Full disclosure, I am not a lawyer, but even still, something about this trial seemed atypical, unbecoming of a murder case. First of all, only a page or so is dedicated to prosecution of criminal activity (87-88). The diversion to non-criminal affairs is imminent around page 87, when the prosecutor “had to turn to some questions that might seem irrelevant to [Meursault’s] case but might in fact have a significant bearing on it,” whereupon Meursault thinks, “I knew right away he was going to talk about Maman again, and at the same time I could feel how much it irritated me” (87). Later on, there is more discussion that is actually relevant when Raymond is called to the stand. He recounts the relationship between the victim, Meursault, and himself. All the same, take note of the following dialogue between the prosecutor and the defense lawyer.
Prosecutor: “The same man who the day after his mother died was indulging in the most shameful debauchery killed a man for the most trivial of reasons and did so in order to settle an affair of unspeakable vice” (96).

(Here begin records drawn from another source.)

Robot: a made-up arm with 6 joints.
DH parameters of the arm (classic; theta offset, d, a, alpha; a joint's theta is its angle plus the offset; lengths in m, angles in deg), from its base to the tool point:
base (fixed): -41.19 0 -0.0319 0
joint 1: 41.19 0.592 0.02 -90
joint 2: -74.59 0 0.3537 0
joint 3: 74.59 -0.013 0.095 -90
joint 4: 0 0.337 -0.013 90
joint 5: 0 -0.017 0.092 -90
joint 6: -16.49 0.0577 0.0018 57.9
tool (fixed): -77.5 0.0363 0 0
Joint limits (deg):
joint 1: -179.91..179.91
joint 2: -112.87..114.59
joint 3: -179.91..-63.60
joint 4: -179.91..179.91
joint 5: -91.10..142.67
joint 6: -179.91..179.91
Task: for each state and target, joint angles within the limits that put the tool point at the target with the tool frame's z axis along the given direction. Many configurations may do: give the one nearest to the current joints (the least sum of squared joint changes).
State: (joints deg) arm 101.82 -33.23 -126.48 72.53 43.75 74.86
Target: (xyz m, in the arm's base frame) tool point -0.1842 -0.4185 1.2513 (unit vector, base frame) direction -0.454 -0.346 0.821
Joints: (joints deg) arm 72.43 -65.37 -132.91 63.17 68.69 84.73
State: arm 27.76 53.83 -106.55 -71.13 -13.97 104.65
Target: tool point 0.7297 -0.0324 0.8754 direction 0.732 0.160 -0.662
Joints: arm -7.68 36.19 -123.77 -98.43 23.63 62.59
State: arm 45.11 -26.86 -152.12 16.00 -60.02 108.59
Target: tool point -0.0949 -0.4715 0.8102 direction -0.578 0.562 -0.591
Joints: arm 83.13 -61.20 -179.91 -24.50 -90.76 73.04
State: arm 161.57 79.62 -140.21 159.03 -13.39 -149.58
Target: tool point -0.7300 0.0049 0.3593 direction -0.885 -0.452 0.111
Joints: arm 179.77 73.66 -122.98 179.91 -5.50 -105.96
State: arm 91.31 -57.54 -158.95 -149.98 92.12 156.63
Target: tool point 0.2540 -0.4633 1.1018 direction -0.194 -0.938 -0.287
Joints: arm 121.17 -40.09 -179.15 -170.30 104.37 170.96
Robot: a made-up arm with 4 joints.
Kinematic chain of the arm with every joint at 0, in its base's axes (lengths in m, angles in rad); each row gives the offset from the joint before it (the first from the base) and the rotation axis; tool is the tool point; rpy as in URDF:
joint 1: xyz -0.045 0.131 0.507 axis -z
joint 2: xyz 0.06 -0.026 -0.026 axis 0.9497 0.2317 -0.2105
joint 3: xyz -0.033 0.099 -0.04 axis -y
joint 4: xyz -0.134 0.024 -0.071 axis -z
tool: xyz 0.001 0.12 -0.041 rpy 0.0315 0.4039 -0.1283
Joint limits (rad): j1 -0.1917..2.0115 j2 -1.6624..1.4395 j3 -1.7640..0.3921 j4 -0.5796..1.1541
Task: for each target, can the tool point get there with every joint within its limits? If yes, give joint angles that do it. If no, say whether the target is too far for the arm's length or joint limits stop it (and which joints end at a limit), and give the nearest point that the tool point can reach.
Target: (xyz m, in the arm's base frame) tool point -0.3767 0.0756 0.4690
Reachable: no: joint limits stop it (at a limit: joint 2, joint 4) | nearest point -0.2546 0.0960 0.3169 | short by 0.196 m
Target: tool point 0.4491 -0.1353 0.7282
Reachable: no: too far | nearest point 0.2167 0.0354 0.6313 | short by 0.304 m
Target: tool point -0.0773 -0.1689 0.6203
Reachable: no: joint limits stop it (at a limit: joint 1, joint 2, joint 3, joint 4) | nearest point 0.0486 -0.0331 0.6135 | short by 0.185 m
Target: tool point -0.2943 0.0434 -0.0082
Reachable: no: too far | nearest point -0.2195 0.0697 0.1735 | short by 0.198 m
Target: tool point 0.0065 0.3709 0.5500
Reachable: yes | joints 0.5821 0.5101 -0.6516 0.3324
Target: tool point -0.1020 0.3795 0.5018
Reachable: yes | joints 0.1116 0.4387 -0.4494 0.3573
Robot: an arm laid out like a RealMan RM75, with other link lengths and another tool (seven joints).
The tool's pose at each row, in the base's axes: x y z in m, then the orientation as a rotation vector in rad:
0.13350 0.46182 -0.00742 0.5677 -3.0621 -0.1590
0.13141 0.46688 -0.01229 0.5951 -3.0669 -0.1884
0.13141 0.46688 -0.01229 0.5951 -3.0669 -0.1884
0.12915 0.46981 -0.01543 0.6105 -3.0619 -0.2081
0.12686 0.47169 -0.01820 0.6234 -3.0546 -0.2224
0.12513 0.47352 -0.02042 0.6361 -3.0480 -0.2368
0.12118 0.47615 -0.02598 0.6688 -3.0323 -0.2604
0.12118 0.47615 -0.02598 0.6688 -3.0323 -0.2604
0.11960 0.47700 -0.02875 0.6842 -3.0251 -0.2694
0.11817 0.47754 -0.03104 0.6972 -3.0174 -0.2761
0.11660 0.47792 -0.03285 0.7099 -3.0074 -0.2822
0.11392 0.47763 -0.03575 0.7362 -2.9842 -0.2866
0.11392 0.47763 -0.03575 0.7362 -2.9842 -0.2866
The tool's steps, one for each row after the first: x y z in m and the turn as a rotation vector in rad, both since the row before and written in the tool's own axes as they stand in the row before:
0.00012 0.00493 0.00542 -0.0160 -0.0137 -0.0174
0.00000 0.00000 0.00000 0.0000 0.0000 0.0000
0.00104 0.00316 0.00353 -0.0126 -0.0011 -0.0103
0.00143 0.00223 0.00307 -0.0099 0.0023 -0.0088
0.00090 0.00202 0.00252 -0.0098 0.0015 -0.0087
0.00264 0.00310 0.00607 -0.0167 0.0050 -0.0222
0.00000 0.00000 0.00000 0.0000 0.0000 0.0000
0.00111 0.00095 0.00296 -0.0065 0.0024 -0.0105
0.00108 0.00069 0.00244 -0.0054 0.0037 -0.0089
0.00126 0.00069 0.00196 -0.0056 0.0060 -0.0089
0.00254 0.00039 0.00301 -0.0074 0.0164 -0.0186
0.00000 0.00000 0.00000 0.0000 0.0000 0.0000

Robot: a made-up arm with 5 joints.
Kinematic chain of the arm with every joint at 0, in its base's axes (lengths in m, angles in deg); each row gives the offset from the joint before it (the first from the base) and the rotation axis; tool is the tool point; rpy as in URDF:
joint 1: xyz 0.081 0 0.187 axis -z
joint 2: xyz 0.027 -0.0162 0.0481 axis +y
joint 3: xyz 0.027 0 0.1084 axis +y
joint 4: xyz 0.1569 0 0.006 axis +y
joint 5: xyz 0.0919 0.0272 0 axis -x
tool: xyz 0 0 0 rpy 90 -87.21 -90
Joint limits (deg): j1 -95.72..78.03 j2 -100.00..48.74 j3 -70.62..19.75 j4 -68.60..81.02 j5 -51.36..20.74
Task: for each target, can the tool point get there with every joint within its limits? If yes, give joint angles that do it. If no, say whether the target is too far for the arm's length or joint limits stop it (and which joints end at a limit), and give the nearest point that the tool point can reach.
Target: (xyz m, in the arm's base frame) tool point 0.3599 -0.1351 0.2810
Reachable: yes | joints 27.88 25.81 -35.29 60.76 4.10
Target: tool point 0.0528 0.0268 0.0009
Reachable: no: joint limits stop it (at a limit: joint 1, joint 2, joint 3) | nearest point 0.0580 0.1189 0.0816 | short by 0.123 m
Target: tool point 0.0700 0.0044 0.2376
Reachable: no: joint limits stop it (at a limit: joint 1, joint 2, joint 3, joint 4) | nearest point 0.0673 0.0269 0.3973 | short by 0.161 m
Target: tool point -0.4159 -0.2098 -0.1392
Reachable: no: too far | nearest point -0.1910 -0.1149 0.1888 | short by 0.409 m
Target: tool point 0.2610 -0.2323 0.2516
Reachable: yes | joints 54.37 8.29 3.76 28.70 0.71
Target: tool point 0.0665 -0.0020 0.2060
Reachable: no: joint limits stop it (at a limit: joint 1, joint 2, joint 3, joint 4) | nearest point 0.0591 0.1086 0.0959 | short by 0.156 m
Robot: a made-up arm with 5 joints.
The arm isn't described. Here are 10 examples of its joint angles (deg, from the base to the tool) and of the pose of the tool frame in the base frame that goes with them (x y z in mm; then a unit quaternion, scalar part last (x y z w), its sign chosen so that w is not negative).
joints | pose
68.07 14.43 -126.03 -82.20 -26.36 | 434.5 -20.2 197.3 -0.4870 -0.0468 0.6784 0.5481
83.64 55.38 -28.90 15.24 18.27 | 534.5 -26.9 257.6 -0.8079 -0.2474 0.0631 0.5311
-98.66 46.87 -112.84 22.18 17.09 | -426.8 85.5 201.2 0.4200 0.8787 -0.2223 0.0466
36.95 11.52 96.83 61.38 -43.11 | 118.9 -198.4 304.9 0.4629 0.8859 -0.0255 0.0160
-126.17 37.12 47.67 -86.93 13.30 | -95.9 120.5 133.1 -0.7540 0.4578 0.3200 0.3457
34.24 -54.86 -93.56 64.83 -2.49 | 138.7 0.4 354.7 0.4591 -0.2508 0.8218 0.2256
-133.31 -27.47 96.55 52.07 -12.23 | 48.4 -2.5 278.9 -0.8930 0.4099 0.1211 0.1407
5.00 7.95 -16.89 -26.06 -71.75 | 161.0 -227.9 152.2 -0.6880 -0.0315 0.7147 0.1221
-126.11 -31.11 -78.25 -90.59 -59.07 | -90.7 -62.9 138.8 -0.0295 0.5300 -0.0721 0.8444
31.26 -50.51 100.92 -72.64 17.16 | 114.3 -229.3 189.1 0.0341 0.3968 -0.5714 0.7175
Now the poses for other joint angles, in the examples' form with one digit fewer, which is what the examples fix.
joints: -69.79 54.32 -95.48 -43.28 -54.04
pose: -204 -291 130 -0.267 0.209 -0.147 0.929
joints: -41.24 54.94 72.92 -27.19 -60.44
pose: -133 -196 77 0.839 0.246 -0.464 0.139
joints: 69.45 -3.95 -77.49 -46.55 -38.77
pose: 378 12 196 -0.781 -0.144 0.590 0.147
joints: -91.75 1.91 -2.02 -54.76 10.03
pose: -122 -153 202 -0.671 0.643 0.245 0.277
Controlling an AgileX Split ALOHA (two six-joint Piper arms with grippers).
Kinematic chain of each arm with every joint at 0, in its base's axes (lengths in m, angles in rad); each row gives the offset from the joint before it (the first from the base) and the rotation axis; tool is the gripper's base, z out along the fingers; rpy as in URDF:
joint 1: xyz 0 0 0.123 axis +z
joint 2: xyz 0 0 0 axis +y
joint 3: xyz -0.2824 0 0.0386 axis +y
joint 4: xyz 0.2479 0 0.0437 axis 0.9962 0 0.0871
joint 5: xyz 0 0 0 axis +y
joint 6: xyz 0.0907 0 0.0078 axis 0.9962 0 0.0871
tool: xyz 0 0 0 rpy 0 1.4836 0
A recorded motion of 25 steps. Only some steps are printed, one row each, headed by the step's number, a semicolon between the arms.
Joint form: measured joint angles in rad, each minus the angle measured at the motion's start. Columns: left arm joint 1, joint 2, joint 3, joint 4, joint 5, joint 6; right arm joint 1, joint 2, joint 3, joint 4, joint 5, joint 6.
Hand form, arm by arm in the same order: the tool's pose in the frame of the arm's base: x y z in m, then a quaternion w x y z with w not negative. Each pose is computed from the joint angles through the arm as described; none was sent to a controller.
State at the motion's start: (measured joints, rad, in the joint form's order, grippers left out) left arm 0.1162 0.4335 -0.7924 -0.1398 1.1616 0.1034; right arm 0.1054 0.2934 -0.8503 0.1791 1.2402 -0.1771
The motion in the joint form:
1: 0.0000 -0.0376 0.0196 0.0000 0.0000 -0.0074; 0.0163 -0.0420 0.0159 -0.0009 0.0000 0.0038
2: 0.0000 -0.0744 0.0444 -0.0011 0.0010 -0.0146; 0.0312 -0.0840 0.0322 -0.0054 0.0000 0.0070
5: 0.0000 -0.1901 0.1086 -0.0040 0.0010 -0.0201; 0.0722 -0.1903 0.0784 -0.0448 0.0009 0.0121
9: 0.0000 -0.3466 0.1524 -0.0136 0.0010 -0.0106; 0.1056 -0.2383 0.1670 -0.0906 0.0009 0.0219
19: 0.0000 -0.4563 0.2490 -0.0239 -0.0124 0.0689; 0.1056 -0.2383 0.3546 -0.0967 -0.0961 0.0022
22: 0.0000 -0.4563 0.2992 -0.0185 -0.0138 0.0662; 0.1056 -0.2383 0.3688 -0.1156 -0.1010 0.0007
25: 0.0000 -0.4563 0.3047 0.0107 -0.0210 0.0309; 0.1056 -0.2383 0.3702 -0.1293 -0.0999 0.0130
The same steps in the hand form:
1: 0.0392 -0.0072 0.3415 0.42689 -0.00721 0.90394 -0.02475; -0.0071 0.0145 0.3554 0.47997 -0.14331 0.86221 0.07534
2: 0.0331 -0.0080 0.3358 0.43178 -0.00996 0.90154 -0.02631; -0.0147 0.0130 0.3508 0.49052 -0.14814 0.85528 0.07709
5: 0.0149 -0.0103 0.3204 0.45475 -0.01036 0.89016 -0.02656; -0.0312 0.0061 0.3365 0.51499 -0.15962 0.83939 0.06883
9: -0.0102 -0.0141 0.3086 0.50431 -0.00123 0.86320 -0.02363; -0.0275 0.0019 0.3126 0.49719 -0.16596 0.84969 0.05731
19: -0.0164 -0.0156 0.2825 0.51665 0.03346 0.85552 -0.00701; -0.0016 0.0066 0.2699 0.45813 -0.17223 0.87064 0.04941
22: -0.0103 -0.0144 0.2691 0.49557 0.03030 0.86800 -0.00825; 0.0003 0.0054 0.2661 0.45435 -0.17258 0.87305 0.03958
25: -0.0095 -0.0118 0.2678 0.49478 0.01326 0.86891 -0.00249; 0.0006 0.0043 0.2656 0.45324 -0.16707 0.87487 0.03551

Defense: “Come now, is my client on trial for burying his mother or for killing a man?” (96).
Prosecutor: “Indeed, I accuse this man of burying his mother with crime in his heart!” (96).
The focus on morals in place of criminal activity makes for a strange trial. What is the crime here? The prosecutor may be reaching towards premeditation in his charges. That would make sense, especially considering Meursault was sentenced to death. Chapter 4 better represents a murder trial. Meursault’s motives are discussed. All told, I just can’t get around this oddity.